■ **Work item**: Reproduce the entries shown below only from the line with "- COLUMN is" down to the line with "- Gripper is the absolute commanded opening", keeping both end lines and copying each one exactly.
*** Records for this task Section Begins ***
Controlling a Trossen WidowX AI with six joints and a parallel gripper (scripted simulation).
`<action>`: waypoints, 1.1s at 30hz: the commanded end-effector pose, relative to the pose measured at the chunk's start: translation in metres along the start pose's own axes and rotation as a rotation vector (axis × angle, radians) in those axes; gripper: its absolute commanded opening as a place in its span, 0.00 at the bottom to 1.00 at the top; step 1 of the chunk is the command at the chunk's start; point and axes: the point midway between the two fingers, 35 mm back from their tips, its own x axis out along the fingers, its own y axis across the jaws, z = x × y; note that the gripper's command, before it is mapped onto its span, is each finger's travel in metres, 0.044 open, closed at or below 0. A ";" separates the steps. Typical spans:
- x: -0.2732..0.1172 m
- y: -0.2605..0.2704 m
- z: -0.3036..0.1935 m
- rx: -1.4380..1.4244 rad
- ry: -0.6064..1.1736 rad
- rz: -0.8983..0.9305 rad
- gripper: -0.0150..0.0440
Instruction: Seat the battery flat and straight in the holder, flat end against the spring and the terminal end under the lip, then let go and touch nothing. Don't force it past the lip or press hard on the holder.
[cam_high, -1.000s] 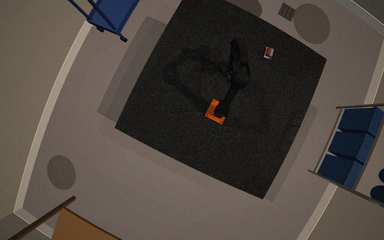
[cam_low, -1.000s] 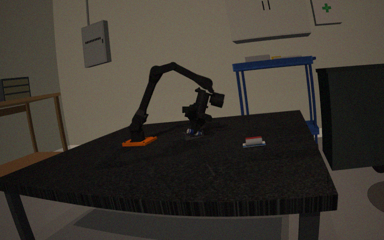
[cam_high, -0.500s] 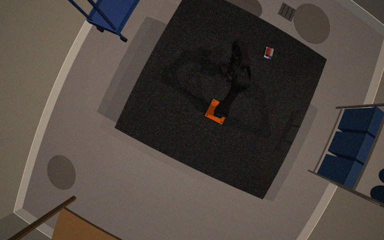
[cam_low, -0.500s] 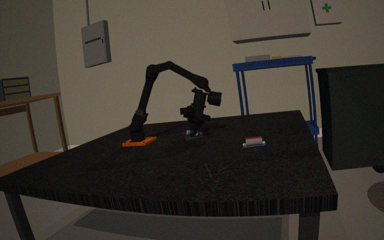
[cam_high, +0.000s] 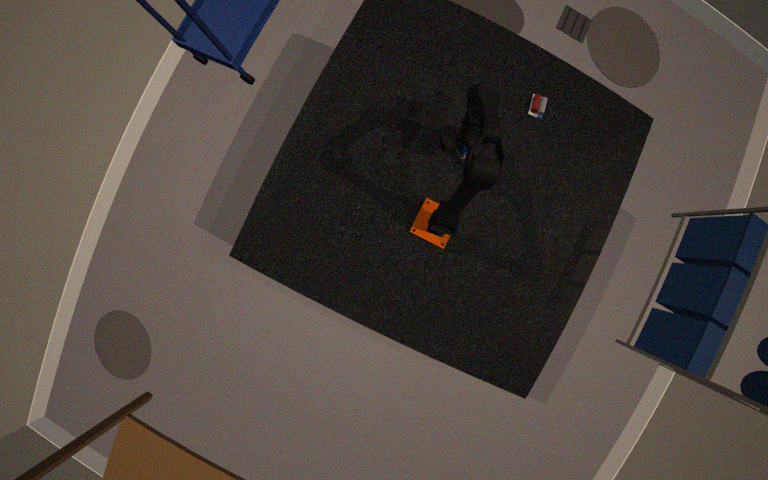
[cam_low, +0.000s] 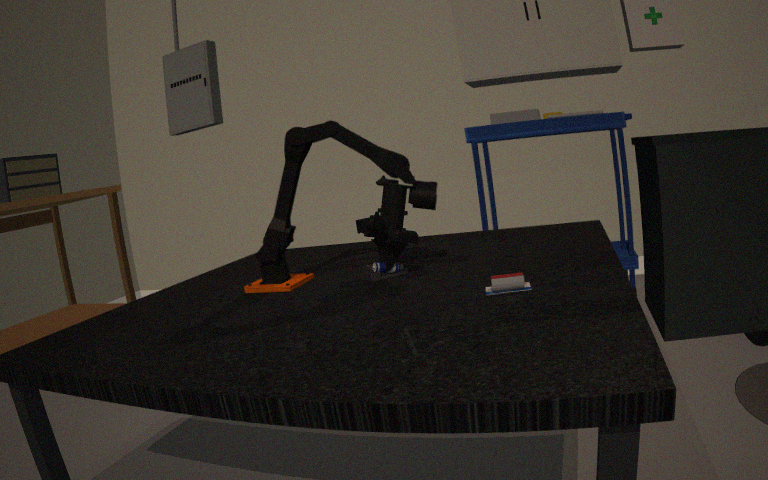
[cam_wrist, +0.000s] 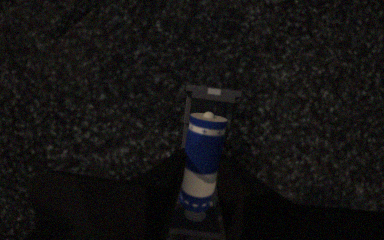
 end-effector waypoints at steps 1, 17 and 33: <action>0.001 -0.001 -0.003 -0.004 0.042 -0.004 0.39; 0.003 -0.001 0.000 -0.009 0.140 -0.003 0.39; 0.005 -0.001 0.003 -0.012 0.179 0.001 0.39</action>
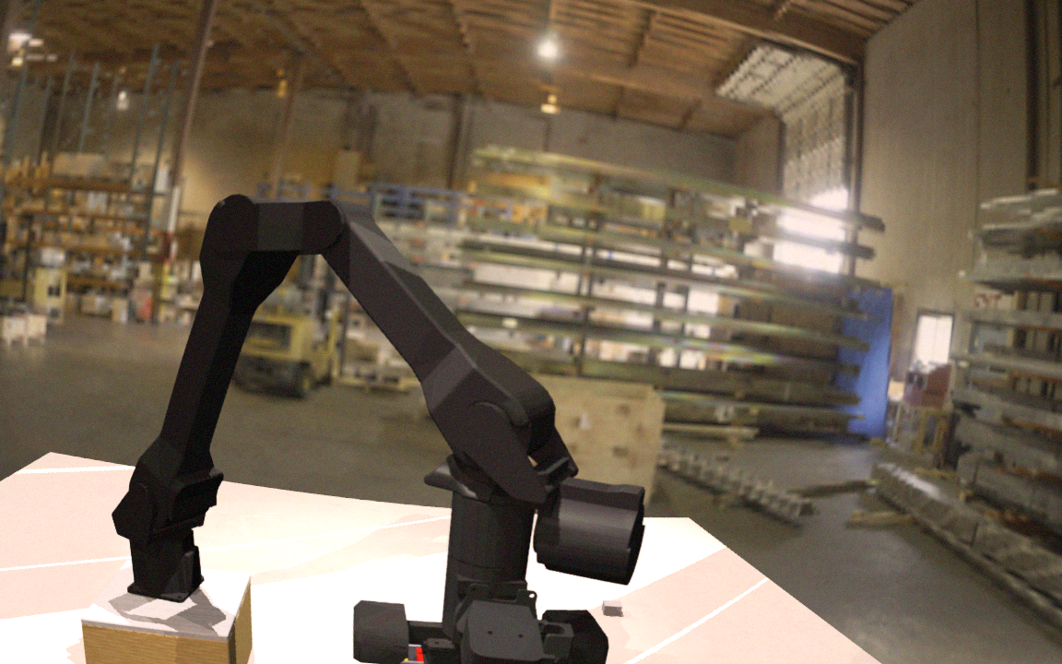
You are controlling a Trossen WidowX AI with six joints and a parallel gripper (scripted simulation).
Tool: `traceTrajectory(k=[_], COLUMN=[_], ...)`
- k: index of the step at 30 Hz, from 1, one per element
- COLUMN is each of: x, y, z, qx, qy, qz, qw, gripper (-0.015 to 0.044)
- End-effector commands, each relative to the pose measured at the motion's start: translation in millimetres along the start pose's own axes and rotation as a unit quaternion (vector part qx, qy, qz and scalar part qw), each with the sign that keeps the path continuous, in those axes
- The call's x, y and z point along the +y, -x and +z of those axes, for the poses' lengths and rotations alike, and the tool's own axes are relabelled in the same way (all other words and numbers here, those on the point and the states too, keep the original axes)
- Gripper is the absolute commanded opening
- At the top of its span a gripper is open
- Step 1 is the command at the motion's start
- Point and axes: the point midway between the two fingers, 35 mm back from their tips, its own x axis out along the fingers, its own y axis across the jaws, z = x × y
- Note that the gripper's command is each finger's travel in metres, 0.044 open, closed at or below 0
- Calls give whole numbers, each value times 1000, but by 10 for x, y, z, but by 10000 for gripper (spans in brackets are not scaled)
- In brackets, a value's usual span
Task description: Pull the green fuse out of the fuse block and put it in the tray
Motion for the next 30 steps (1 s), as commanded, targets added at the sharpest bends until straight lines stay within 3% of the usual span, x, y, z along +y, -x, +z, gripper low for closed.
traceTrajectory(k=[1, 11, 23, 27, 30], x=[-6, -12, -7, -8, -9], y=[-68, -203, -171, 169, 198], z=[4, 1, -3, 1, 1], qx=[-1, -1, 0, -1, -1], qy=[3, 3, 0, 2, 3], qz=[-1, -1, -1, -1, -1], qw=[1000, 1000, 1000, 1000, 1000], gripper=[0, 0, 315, 330, 330])
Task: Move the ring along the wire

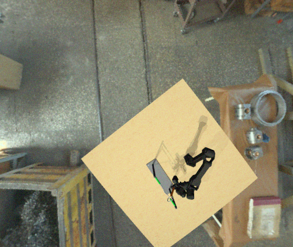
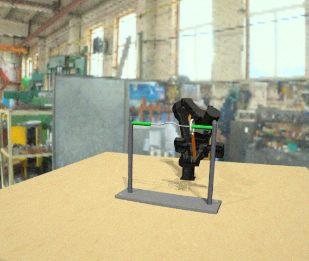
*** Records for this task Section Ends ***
■ **Response area**:
- COLUMN is each of: x, y, z, qx, qy, qz, qw, gripper (-0.015 to 0.044)
- End-effector commands, each relative to the pose measured at the motion's start: translation in millimetres along the start pose's own axes and rotation as a unit quaternion (vector part qx, qy, qz and scalar part qw), each with the sign that keeps the path continuous, in those axes
- The call's x, y and z point along the +y, -x and +z of those axes, for the poses' lengths and rotations alike, and the tool's own axes are relabelled in the same way (all other words and numbers here, those on the point and the states too, keep the original axes)
- Gripper is the absolute commanded opening

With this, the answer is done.